Greenpeace s’inquiète de la réélection de Stephen Harper

Élections 2008 - Greenpeace s’inquiète de la réélection de Stephen Harper

Susan Montoya Bryan / Associated Press


Virginie Roy

Alors que les Conservateurs du Premier ministre Stephen Harper ont remporté les élections législatives au Canada hier, Greenpeace s’est dit très inquiet aujourd’hui pour l’avenir du pays en matière de protection de l’environnement, et en particulier la lutte aux changements climatiques.

«Sous un gouvernement Harper, le Canada sera de plus en plus isolé au niveau international notamment lors des négociations sur l’application du protocole de Kyoto, l’après Kyoto, la biosécurité ou la protection de la biodiversité. Les changements de gouvernement en Australie, et peut-être bientôt aux États-Unis, feront du Canada le mouton noir de la politique verte au plan international», estime Éric Darier, directeur de Greenpeace au Québec.

En effet, rappelons que les Conservateurs ont remporté 143 sièges lors des élections 2008, qui se sont terminées hier tard en soirée, contre 127 dans la précédente assemblée. Ils formeront donc le troisième gouvernement minoritaire au Canada en quatre ans, puisqu’ils leur auraient fallu atteindre 155 sièges pour disposer de la majorité à la Chambre des communes.
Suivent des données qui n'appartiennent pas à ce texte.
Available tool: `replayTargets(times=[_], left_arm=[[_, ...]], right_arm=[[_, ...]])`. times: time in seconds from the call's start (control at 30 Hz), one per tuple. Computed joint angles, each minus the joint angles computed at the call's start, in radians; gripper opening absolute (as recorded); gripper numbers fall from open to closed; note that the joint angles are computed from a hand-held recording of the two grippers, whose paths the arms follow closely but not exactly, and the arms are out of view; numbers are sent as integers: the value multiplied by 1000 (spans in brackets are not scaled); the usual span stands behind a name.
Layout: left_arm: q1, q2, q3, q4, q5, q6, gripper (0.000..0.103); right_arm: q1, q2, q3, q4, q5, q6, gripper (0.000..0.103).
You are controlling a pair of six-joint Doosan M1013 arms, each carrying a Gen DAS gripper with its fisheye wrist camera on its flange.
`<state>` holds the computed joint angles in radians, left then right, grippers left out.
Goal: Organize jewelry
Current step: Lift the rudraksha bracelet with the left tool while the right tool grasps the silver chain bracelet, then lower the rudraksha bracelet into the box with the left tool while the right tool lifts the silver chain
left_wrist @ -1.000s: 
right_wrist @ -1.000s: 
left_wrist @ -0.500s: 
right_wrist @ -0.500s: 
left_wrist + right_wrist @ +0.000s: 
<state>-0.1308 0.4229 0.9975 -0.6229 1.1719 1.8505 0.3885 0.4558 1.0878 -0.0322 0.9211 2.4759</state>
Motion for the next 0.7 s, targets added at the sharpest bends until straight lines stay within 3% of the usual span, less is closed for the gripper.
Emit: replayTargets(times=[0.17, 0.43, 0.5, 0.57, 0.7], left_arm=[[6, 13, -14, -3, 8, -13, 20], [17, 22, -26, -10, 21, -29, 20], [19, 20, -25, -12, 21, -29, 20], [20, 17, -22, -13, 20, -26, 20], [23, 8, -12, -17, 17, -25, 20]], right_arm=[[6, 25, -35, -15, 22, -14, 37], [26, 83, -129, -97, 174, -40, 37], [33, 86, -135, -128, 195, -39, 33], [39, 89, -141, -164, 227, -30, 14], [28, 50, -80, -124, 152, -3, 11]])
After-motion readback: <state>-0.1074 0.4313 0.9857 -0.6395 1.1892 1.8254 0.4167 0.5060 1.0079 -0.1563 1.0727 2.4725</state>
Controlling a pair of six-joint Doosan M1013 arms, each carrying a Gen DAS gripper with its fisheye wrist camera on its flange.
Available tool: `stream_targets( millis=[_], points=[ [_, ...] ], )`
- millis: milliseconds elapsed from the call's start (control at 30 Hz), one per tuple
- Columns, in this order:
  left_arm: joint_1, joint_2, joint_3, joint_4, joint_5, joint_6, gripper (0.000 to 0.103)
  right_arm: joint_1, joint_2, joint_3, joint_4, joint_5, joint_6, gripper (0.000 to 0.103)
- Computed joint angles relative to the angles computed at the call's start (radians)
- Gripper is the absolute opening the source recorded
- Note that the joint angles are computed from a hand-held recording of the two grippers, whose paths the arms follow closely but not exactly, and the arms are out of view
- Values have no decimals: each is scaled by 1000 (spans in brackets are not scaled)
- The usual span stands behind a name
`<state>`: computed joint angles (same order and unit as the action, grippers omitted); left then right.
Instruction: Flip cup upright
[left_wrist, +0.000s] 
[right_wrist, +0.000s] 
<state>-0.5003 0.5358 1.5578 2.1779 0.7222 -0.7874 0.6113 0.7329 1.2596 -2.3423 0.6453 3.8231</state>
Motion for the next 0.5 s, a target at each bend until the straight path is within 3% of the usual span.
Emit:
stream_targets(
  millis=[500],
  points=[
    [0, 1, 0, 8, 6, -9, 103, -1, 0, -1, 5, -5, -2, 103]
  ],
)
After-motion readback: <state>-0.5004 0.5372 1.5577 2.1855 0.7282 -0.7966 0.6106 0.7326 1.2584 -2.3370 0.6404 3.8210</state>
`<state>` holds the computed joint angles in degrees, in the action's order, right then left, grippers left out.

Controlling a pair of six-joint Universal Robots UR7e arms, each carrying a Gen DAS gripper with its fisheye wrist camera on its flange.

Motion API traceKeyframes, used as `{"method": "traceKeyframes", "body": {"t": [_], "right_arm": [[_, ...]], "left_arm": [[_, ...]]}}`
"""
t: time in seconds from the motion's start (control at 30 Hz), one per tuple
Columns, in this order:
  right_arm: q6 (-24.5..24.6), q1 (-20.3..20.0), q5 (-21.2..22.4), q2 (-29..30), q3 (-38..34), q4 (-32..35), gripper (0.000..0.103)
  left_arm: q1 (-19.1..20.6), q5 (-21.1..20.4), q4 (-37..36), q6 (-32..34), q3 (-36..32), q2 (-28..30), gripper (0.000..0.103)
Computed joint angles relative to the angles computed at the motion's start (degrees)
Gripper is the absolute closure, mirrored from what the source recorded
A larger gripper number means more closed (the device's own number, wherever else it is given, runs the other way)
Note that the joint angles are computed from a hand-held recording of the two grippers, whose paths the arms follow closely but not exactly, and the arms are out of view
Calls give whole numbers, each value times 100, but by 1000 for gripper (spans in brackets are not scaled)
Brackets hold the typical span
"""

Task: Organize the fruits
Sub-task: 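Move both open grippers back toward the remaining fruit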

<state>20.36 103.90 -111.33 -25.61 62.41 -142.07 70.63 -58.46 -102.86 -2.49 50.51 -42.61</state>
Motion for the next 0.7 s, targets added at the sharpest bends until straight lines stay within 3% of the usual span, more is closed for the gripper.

Majoritaire pour l’environnement

Si la réélection de Stephen Harper n’est pas une bonne nouvelle pour Greenpeace, l’organisation reste toutefois optimiste pour l’avenir. En effet, Éric Darier rappelle que la majorité des électeurs au Canada a voté majoritairement pour des partis politiques qui faisaient de la lutte aux changements climatiques une priorité.

«Les partis d’opposition, majoritaires à la Chambre des communes, doivent maintenant s’unir pour que l’environnement et la lutte au réchauffement planétaire soient une priorité du gouvernement», juge toutefois M. Darier.

«On va espérer que le nouveau gouvernement Harper sache écouter la majorité des électeurs du pays, ainsi que la majorité des scientifiques, qui exigent que les gouvernements agissent vigoureusement et fassent de l’environnement une priorité.

Il va falloir appeler l’ensemble de la population à redoubler d’efforts pour la protection de l’environnement puisque ce sont souvent les mouvements populaires qui inspirent les gouvernements et amènent le changement politique, social et environnemental», ajoute-t-il.

Greenpeace a également tenu à souligner aujourd’hui qu’au Québec, le parti conservateur n’a pas obtenu plus de sièges et a reçu moins de votes qu’en 2006. Une bonne nouvelle qui ne doit toutefois être tenue pour acquis, selon M. Darier.

«Les gouvernements du Québec et des provinces, ainsi que les municipalités, doivent intensifier leurs efforts pour réduire les émissions de gaz à effet de serre tout en protégeant la biodiversité. Cette dernière est non seulement la source de toute vie, mais aussi notre meilleure garantie pour un développement économique et social qui soit véritablement écologiquement durable», conclut-il.